0
votes

I am trying to perform map reduce on Pentaho 5. For Pentaho 5, the Pentaho applications come pre-configured for Apache Hadoop 0.20.2 and it says no further configuration is required for this version. I installed Hadoop 0.20.2 on windows using cygwin and every thing works fine.
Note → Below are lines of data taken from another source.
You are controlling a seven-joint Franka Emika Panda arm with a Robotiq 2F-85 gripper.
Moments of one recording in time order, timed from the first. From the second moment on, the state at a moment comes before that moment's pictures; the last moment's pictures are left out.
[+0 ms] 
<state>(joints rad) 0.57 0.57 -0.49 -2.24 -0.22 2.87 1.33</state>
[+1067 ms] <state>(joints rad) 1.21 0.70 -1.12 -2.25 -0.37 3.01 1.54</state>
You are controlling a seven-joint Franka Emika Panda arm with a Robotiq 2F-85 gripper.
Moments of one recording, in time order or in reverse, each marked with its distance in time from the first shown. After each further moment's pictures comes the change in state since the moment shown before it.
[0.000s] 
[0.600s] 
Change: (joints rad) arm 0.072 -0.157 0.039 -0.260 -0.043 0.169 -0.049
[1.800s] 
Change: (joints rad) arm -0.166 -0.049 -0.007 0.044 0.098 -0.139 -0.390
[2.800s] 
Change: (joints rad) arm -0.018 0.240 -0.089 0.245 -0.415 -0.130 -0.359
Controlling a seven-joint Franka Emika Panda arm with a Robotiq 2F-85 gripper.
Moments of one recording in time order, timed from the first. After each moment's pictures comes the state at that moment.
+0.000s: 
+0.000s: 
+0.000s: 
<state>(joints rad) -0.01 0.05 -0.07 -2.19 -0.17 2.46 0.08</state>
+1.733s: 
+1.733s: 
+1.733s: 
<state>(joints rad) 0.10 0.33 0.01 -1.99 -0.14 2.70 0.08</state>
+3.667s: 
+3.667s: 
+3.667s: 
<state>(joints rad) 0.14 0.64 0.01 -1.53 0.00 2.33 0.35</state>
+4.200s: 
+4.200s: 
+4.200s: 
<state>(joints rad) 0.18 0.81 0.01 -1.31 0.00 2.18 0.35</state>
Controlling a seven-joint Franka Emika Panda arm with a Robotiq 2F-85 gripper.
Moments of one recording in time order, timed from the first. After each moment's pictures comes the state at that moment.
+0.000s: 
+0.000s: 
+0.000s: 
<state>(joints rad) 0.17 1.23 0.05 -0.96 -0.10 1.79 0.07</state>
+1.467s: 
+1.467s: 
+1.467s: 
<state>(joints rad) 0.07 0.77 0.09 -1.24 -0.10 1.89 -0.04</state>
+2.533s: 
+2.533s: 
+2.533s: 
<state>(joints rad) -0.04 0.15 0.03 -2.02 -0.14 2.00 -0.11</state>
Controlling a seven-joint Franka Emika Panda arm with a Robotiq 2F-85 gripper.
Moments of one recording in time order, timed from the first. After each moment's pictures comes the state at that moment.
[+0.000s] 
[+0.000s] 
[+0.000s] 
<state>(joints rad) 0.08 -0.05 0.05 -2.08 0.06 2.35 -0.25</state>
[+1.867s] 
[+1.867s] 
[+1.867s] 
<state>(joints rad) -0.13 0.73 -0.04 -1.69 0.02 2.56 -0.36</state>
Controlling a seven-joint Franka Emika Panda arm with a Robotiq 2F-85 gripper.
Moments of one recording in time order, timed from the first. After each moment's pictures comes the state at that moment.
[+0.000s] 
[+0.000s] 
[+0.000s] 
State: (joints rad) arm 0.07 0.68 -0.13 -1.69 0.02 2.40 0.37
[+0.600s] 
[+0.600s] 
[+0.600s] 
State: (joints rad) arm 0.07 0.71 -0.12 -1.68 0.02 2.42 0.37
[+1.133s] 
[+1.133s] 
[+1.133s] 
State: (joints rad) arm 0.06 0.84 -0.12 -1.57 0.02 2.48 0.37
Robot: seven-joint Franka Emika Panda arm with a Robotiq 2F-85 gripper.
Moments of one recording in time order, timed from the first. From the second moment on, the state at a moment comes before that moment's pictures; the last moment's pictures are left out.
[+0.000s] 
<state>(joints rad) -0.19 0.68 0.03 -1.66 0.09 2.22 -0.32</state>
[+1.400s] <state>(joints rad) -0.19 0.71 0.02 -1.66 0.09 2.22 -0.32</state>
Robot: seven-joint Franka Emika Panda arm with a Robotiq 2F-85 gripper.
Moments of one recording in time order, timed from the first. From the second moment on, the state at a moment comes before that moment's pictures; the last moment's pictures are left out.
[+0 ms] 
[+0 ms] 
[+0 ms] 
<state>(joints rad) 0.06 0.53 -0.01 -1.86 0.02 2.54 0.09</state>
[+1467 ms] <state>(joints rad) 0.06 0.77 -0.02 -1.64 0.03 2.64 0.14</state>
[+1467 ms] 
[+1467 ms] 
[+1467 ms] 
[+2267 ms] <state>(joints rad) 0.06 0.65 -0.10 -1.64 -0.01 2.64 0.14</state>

I run a simple job on Pentaho, which copies file in HDFS which finished successfully and the file system was copied into HDFS. But as soon as I run map reduce job, it says the job was finished on pentaho but the map reduce task was failed and on the output directory on HDFS the result is missing and the log file says:

Error: java.lang.ClassNotFoundException: org.pentaho.di.trans.step.RowListener at java.net.URLClassLoader$1.run(URLClassLoader.java:366) at java.net.URLClassLoader$1.run(URLClassLoader.java:355) at java.security.AccessController.doPrivileged(Native Method) at java.net.URLClassLoader.findClass(URLClassLoader.java:354) at java.lang.ClassLoader.loadClass(ClassLoader.java:424) at sun.misc.Launcher$AppClassLoader.loadClass(Launcher.java:308) at java.lang.ClassLoader.loadClass(ClassLoader.java:357) at java.lang.Class.forName0(Native Method) at java.lang.Class.forName(Class.java:270) at org.apache.hadoop.conf.Configuration.getClassByName(Configuration.java:762) at org.apache.hadoop.conf.Configuration.getClass(Configuration.java:807) at org.apache.hadoop.conf.Configuration.getClass(Configuration.java:833) at org.apache.hadoop.mapred.JobConf.getMapRunnerClass(JobConf.java:790) at org.apache.hadoop.mapred.MapTask.runOldMapper(MapTask.java:354) at org.apache.hadoop.mapred.MapTask.run(MapTask.java:307) at org.apache.hadoop.mapred.Child.main(Child.java:170

Please Help me out.

1
Have anybody solved this issue ?Sudo

1 Answers

0
votes

Maybe a little bit old but I thought it might help someone.

This can be caused by:

  • For Hadoop version > 0.20: check if you set up your environment correctly, see Pentaho Support : Creating a New Hadoop Configuration
  • Check on HDFS if you have an /opt/pentaho/mapreduce/ and check folder permissions on HDFS for /opt/pentaho (Did you find the kettle-*.jar files in lib folder?)
  • Check classpath separator ("," in Windows, ":" in Linux). In order to change it, edit spoon.sh (or spoon.bat) and modify OPT variable like this: OPT="$OPT -Dhadoop.cluster.path.separator=,"